*WORK TO COMPLETE:* When a line of the listing below has the string "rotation" in it, copy that line.

*RECORDS TO PROCESS:*
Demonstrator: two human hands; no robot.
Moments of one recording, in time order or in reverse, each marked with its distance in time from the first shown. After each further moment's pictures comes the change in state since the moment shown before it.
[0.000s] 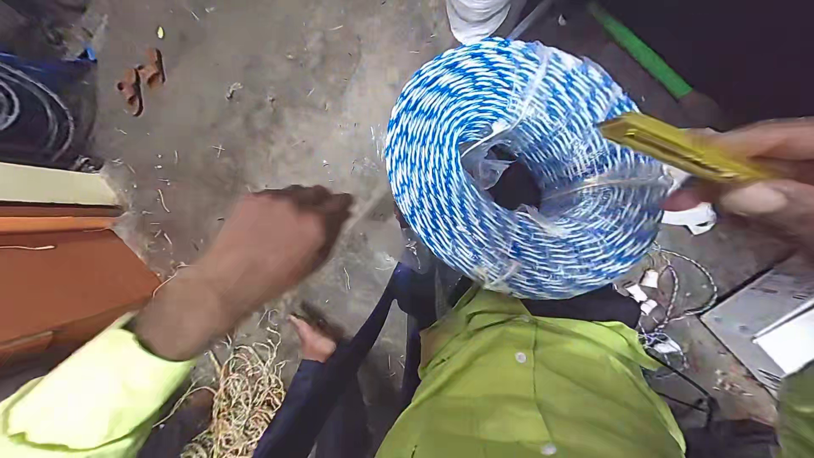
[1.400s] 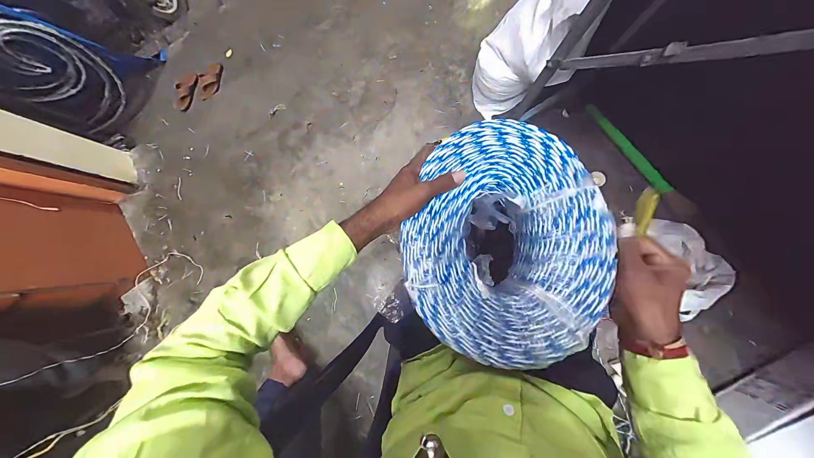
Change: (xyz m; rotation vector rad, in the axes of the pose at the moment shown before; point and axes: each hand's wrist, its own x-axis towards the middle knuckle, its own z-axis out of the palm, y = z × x) left_hand 0.144 0.031 0.056 -1.553 0.164 -0.505; right_hand 0.012 0.102 0.066 0.251 0.644 0.437
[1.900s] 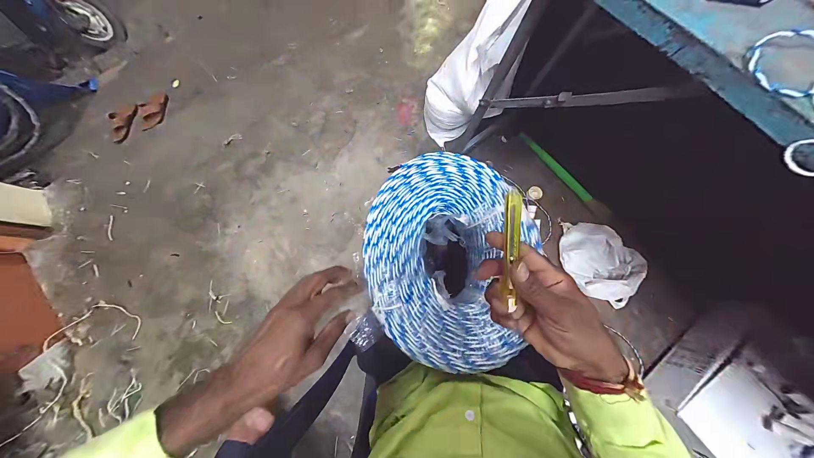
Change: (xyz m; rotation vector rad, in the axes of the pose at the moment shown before) left_hand -0.161 -0.041 -0.046 0.807 0.002 0.460; right_hand -0.050 -0.081 0.023 0.696 -0.814 0.146
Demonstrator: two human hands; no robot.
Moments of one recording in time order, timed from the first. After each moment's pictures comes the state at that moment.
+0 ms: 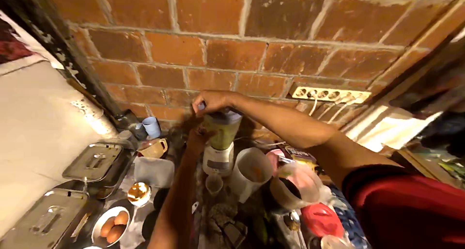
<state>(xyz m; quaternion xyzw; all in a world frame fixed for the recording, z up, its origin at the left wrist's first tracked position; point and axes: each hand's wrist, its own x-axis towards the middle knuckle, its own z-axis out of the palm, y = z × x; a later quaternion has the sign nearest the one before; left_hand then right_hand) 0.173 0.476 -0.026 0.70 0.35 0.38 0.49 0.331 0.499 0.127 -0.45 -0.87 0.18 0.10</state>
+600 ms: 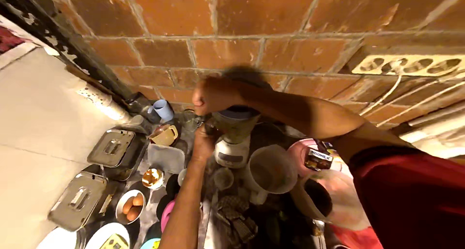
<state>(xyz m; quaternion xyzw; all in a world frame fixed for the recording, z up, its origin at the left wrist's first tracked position) 0.190 0.460 -0.040 0.68 0.34 0.44 0.49 0.339 0.507 0.101 -0.34 -0.91 0.12 0.19</state>
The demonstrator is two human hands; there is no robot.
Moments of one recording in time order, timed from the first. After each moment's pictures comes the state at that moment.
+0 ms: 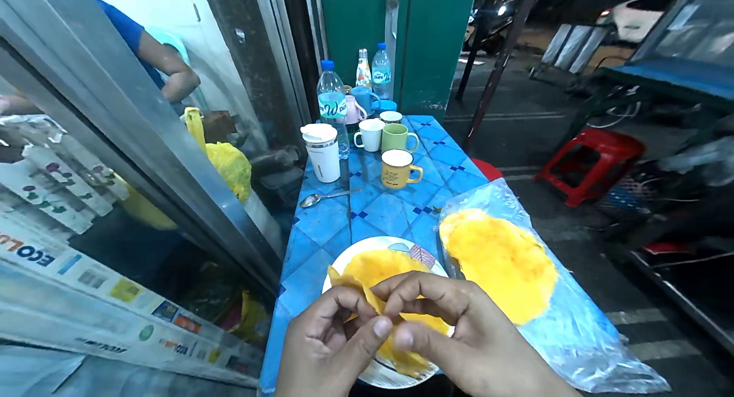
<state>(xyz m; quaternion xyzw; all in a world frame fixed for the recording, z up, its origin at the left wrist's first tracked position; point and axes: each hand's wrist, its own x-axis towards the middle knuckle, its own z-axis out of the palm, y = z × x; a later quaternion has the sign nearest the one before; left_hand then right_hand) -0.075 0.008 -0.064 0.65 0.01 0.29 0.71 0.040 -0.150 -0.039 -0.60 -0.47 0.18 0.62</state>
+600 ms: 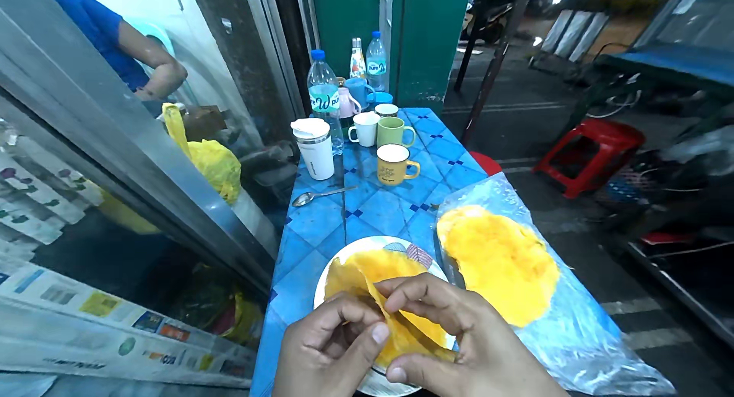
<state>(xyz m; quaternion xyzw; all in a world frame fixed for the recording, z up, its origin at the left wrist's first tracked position) -0.065 0.010 -0.070 0.67 -0.01 0.26 0.70 0.045 -0.156 -0.051 -0.60 -0.47 0.15 0.62</state>
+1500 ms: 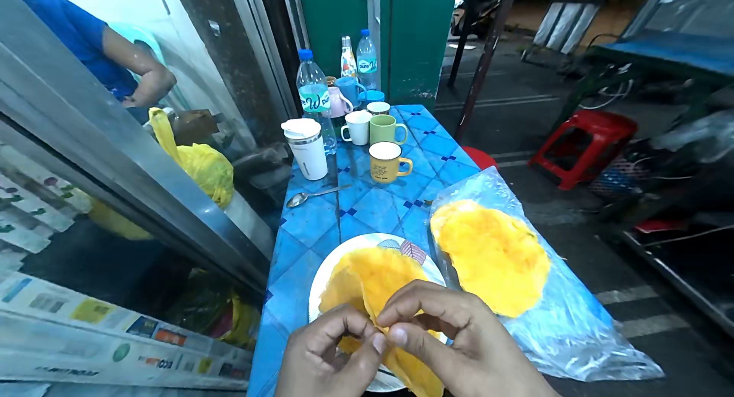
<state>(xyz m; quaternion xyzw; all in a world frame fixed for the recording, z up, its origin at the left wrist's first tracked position) -0.075 0.004 -0.070 0.71 0.02 0.20 0.67 0.037 -0.164 -0.058 -0.62 -0.44 0.15 0.64</state>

*RESPONSE TO THE EXERCISE:*
Change: (xyz m; rotation vector rad, in the axes of the pose at the moment shown before; point and axes: each hand's wrist, its own x-axis towards the middle knuckle, its own z-axis out of the palm, y = z × x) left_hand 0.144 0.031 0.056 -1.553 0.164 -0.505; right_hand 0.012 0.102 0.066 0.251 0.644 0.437
Change: (xyz m; rotation vector rad, in the axes of the pose at the moment shown before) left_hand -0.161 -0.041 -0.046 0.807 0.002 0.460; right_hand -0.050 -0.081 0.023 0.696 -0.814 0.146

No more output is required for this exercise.